Task statement ->
Once every line below has been checked for "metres", give only the number of lines that have it.

# # # #

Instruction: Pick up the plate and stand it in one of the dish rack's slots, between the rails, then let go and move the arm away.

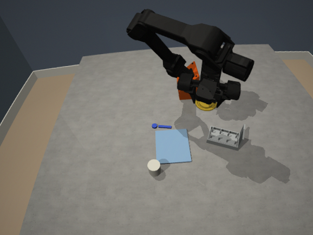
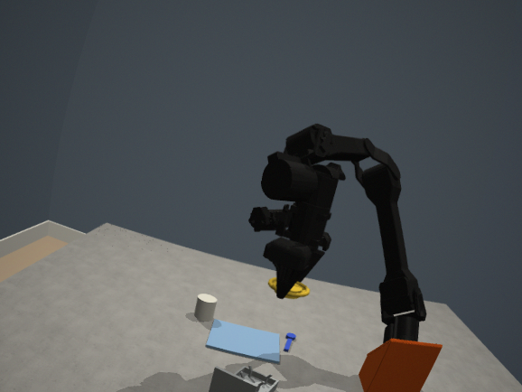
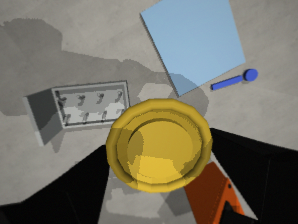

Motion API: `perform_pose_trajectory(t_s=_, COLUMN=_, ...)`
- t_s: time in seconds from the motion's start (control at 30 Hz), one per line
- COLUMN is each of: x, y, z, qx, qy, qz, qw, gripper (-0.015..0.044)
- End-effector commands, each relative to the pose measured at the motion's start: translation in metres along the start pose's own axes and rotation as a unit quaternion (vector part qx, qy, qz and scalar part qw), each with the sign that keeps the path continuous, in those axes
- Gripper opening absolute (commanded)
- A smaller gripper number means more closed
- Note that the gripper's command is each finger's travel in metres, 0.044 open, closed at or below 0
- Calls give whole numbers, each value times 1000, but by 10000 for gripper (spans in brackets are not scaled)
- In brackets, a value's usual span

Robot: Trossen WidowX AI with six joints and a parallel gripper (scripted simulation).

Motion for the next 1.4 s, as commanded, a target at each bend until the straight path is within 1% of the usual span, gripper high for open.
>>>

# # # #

Answer to this exercise ->
2